The ability of steel to obtain hardness after quenching is called hardenability of steel. The hardenability and hardenability of steel are two completely different concepts. The hardenability of steel refers to the ability of steel to achieve the highest hardness under ideal conditions, which depends mainly on the carbon content of martensite. Steel with good hardenability does not necessarily have high hardenability. For example, the hardenability of low carbon alloy steel is quite good, but its hardenability is not high, and the hardenability of high carbon tool steel is poor, but its hardenability is high.

7. Forgeability

The metal has thermoplastic properties and can be subjected to press working in a heated state (various temperatures are required for various metals), and is said to be malleable.

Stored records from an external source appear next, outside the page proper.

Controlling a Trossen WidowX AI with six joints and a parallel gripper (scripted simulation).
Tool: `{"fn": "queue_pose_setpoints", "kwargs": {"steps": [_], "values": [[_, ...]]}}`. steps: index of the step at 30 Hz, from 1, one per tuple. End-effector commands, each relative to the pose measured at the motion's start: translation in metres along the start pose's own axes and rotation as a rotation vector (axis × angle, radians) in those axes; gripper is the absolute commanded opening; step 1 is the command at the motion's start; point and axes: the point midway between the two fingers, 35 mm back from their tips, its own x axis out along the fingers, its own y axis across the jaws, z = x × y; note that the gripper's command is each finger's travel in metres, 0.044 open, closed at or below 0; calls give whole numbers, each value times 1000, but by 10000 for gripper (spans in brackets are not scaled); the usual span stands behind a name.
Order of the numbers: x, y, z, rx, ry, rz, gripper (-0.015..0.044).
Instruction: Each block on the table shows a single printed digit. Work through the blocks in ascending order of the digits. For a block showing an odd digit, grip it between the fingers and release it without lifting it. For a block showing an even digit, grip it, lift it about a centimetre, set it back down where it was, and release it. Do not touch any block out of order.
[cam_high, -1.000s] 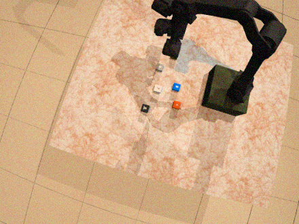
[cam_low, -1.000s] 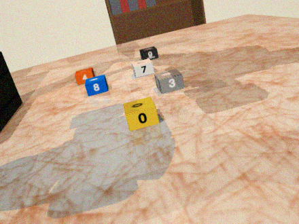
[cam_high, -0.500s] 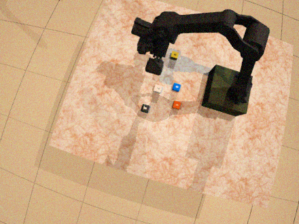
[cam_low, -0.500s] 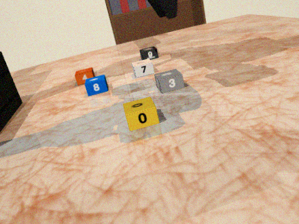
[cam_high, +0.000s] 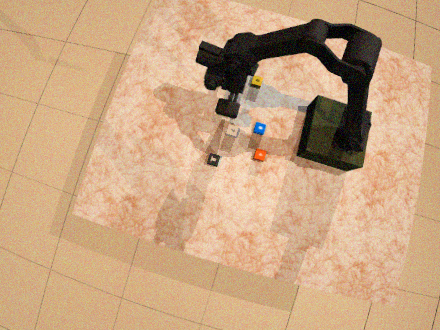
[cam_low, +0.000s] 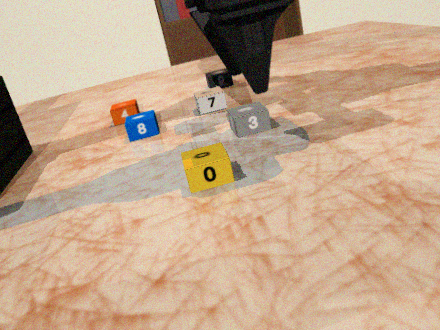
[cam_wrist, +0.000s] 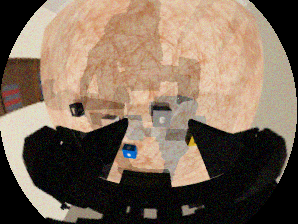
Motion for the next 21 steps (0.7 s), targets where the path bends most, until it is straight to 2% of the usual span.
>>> {"fn": "queue_pose_setpoints", "kwargs": {"steps": [1,16,21], "values": [[12,0,-3,5,14,-3,400],[33,0,-4,5,14,-3,400],[33,0,-4,5,14,-3,269]]}}
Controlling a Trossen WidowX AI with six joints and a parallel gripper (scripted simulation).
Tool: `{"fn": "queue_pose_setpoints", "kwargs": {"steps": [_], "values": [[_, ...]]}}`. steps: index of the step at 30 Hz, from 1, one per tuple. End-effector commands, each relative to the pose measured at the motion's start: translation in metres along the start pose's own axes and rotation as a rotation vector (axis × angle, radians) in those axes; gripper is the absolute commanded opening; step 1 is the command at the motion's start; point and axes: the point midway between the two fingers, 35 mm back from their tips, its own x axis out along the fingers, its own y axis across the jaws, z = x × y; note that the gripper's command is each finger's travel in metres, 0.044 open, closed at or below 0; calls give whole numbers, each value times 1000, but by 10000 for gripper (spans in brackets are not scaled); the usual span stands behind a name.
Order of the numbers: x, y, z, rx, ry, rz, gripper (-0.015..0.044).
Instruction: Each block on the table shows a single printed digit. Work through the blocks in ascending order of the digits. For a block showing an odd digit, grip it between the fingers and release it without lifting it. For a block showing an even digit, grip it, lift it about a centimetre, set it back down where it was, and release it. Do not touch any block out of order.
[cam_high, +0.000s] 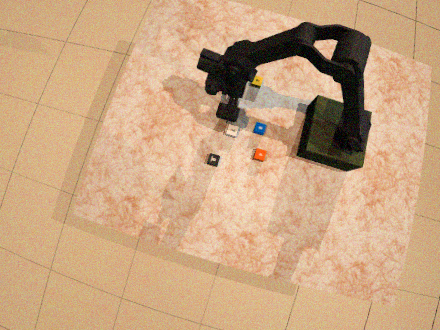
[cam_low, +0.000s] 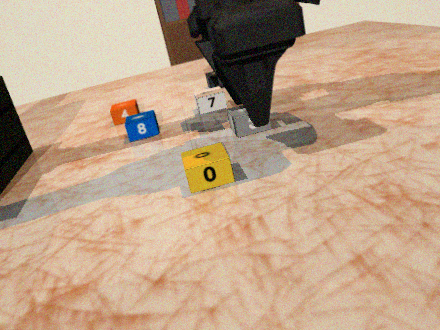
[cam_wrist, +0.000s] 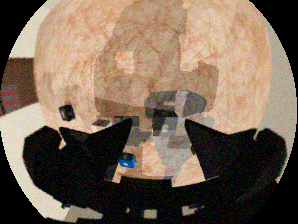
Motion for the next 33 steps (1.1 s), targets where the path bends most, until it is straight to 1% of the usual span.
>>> {"fn": "queue_pose_setpoints", "kwargs": {"steps": [1,5,6,33], "values": [[3,-1,-1,5,6,-4,242],[3,-1,-1,5,6,-4,138],[3,-1,-1,5,6,-4,120],[3,-1,-1,5,6,-4,120]]}}
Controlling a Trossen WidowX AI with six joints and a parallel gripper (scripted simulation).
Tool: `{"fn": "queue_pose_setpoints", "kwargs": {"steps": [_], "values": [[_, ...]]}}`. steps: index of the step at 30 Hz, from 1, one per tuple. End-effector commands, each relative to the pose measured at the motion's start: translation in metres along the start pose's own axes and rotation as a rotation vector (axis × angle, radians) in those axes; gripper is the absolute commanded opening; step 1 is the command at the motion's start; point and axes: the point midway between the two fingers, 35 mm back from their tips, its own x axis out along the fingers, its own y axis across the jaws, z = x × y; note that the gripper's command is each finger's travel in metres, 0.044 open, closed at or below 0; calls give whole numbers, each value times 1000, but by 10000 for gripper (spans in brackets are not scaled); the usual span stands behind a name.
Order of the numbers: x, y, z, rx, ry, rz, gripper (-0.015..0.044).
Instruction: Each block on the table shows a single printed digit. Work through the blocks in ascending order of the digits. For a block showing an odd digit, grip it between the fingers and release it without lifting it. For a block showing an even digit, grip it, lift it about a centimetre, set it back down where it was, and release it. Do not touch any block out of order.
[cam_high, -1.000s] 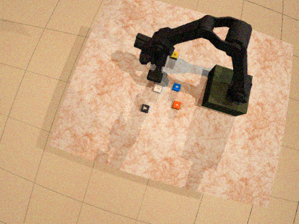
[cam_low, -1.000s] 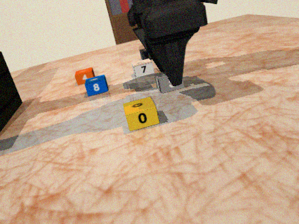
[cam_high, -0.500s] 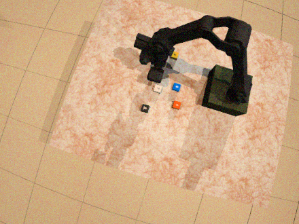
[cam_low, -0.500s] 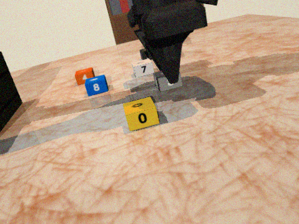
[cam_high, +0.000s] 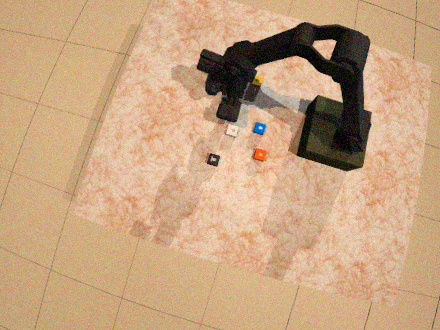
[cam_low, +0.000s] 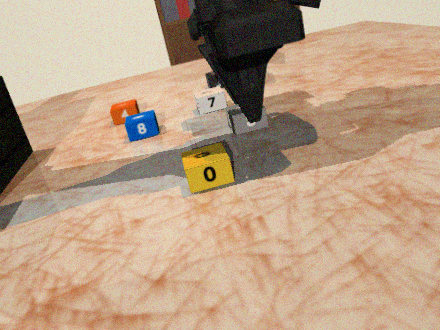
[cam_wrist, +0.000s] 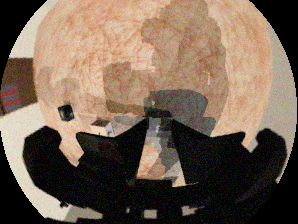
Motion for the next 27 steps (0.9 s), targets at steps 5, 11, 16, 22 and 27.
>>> {"fn": "queue_pose_setpoints", "kwargs": {"steps": [5,11,16,22,27], "values": [[1,-1,0,4,1,-4,120],[1,-1,0,4,1,-4,225],[1,-1,0,4,1,-4,356],[-2,-1,0,4,1,-4,400],[-36,-1,0,4,1,-4,400]]}}
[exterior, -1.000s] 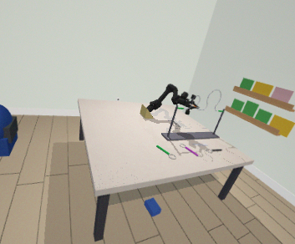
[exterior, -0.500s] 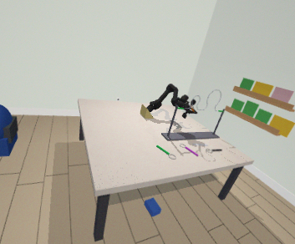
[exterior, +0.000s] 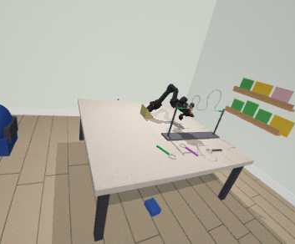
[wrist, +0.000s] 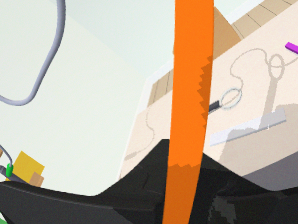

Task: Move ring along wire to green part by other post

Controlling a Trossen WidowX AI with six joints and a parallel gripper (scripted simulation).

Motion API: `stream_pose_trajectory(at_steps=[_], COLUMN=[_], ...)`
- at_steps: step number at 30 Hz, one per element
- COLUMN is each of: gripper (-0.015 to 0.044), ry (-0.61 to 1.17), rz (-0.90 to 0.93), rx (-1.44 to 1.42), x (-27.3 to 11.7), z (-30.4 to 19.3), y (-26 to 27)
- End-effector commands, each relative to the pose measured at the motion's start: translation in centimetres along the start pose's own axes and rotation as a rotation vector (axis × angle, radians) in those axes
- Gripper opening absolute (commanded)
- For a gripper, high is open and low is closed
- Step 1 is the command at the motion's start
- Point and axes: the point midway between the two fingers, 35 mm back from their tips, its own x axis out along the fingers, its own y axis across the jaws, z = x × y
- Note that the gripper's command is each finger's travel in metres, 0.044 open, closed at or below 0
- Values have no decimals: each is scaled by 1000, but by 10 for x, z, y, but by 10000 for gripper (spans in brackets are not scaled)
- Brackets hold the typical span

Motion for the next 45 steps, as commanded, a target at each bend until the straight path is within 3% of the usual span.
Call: stream_pose_trajectory(at_steps=[1, 45], gripper=[-150, -150], ry=[11, 86], rz=[-39, -296], rx=[-58, -625], x=[-3, -32], z=[-1, 36], y=[-15, -107])
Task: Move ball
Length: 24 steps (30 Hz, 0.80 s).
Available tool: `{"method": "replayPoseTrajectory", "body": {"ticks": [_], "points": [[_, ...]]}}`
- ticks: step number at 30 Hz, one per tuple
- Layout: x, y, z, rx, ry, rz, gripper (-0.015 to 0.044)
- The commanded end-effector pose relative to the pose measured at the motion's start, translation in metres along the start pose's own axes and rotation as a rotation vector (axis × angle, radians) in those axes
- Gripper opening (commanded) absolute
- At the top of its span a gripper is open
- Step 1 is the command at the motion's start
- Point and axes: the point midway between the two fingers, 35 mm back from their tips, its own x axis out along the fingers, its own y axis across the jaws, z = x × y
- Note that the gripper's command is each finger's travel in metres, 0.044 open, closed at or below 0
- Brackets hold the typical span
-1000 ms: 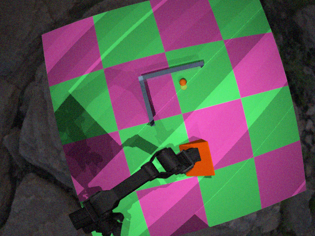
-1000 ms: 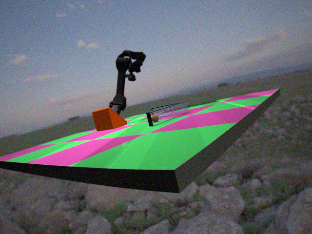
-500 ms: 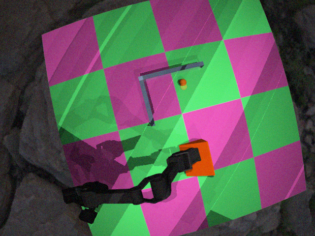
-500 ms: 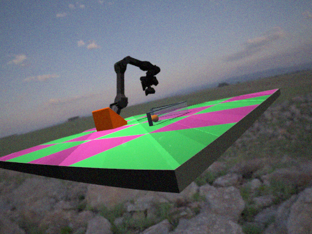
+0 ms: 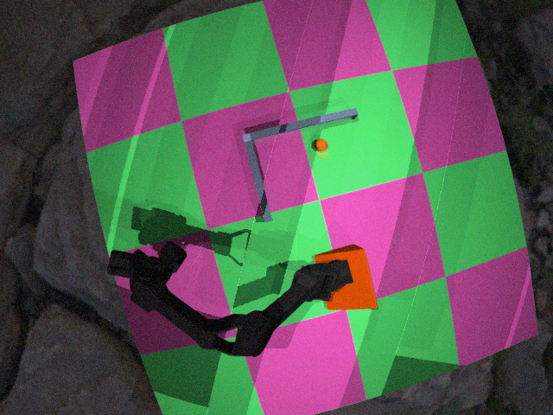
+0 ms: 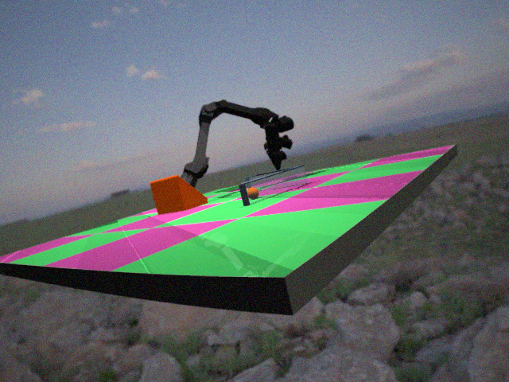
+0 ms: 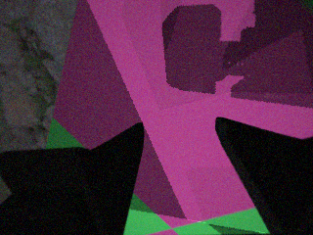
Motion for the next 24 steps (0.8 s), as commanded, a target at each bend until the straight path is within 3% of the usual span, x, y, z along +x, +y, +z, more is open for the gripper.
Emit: {"method": "replayPoseTrajectory", "body": {"ticks": [1, 12, 20, 24], "points": [[-0.010, -0.055, 0.023, 0.065, -0.056, -0.103, 0.0278], [-0.077, -0.221, 0.049, 0.293, -0.189, -0.361, 0.0278], [-0.150, -0.330, 0.018, 0.485, -0.263, -0.507, 0.0278], [-0.167, -0.349, 0.005, 0.461, -0.269, -0.565, 0.0278]]}}
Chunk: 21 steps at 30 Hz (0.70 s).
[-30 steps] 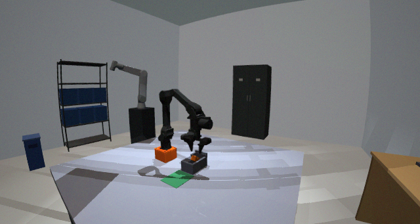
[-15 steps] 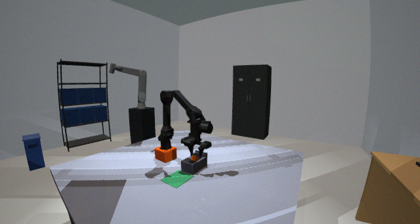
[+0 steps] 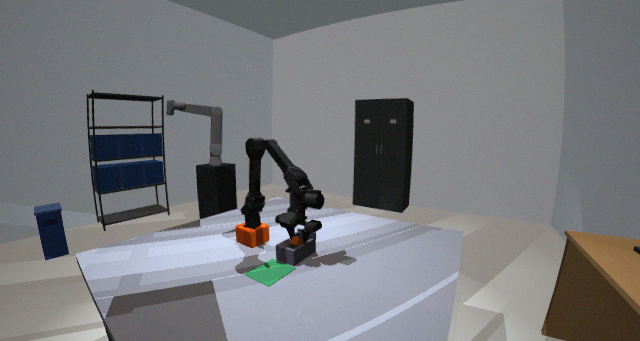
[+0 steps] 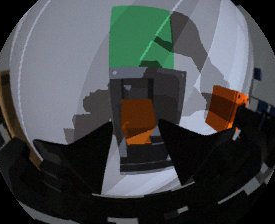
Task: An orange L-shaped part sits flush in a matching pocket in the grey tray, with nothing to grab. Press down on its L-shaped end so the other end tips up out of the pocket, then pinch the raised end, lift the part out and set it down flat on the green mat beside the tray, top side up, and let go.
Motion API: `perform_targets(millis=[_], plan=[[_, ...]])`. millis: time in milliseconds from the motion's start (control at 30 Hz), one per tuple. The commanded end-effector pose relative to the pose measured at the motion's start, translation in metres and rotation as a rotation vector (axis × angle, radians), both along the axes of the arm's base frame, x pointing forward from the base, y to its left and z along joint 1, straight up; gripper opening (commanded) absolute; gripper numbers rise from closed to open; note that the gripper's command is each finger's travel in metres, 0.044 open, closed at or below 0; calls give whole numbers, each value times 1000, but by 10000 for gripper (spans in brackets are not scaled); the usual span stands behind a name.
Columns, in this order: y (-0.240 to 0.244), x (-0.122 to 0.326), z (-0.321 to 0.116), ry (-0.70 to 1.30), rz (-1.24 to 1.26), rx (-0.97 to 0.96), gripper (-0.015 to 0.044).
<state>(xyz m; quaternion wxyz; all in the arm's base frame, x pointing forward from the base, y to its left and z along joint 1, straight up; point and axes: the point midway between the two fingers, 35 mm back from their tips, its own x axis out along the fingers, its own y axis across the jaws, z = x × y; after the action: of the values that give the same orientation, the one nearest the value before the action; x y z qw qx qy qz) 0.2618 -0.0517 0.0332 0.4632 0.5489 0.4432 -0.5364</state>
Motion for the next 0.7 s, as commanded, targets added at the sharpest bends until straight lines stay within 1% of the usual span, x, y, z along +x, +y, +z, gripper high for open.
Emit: perform_targets(millis=[0, 100, 433, 533, 667], plan=[[0, 0, 0, -1, 0, 0, 228], [0, 0, 0, -1, 0, 0, 149], [0, 0, 0, -1, 0, 0, 82], [0, 0, 0, -1, 0, 0, 3], [0, 0, 0, -1, 0, 0, 0]])
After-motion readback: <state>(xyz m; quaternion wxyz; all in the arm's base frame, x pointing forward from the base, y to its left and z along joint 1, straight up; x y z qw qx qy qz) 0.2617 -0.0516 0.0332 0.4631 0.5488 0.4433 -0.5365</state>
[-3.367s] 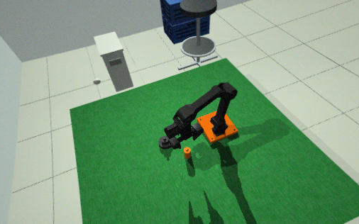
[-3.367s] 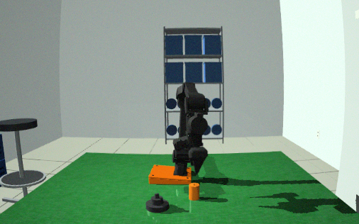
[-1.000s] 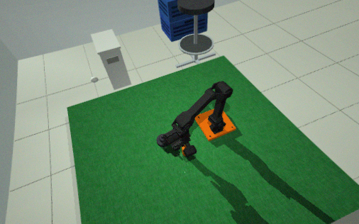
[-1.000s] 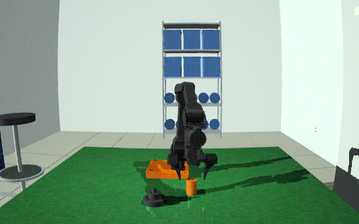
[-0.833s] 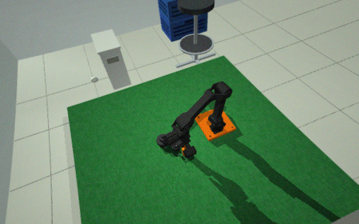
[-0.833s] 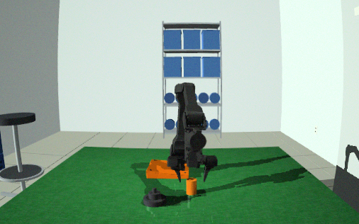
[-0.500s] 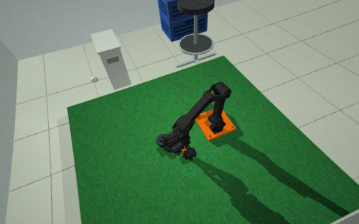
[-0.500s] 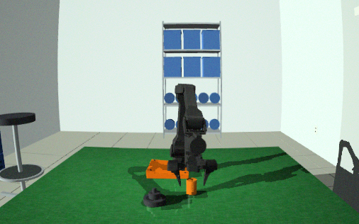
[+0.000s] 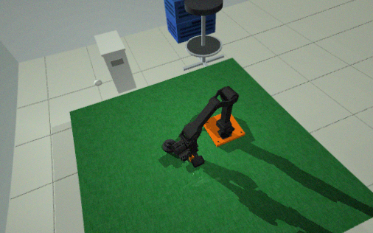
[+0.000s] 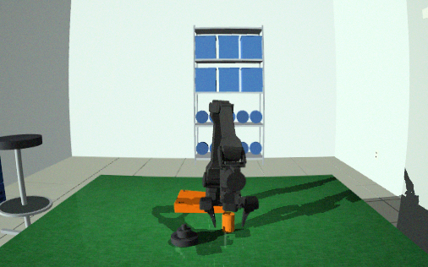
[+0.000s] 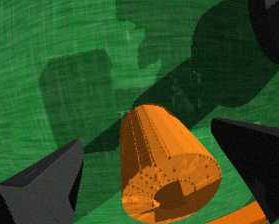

Refers to the ability of metal materials to change shape without cracking during press working. It includes the ability to perform hammering, rolling, drawing, extrusion and the like in a hot or cold state. The forgeability is mainly related to the chemical composition of the metal material.

The ability of metal materials to withstand plastic deformation without cracking during forging, also known as process plasticity. The forgeability index is usually expressed by the amount of deformation of the metal material when the surface begins to crack under a certain plastic deformation mode. This deformation amount is called the critical deformation amount. The deformation modes of various forging processes are different, and the indicators indicating the forgeability are also different. The upset is expressed in terms of compression ratio, the extension is expressed as elongation or the reduction ratio, and the torsion is expressed in twist angle.

8. Quenching deformation cracking tendency

The conventional quenching volume change is small, the shape is warped, the distortion is slight, and the abnormal deformation tendency is low. Conventional quenching cracking has low sensitivity and is not sensitive to quenching temperature and workpiece shape.

9. Grindability

The relative loss of the grinding wheel is small, the amount of grinding without the limit of grinding is large, and it is not sensitive to the quality of the grinding wheel and the cooling condition, and it is not easy to cause abrasion and grinding crack.